Activity:
Only one span of the listing below should come back. It runs from the line with "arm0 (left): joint" through the line with "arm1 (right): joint", and each of its lines must be reproduced exactly.

Collected data:
.....

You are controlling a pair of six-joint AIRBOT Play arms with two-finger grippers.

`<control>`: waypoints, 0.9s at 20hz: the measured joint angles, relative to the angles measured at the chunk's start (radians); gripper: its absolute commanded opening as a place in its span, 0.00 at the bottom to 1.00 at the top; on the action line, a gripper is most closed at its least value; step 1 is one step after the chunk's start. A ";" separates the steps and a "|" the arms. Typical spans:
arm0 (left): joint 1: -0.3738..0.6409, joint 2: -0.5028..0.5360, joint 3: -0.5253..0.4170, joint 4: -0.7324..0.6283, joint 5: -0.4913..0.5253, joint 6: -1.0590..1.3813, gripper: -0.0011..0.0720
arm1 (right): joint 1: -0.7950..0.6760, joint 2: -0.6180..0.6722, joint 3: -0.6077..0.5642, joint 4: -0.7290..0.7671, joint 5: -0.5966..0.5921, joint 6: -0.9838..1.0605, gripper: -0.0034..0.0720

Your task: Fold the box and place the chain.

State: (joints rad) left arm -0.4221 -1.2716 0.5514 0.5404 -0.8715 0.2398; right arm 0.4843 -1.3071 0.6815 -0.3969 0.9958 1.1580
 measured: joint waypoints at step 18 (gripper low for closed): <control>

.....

Solution:
arm0 (left): joint 1: -0.3738..0.6409, joint 2: -0.5028..0.5360, joint 3: -0.5253..0.4170, joint 4: -0.7324..0.6283, joint 5: -0.4913..0.5253, joint 6: -1.0590..1.3813, gripper: -0.0011..0.0720
arm1 (right): joint 1: -0.7950..0.6760, joint 2: -0.6180..0.6722, joint 3: -0.6077..0.5642, joint 4: -0.7290..0.7671, joint 5: -0.5966..0.5921, joint 6: -0.9838..1.0605, gripper: -0.0034..0.0720

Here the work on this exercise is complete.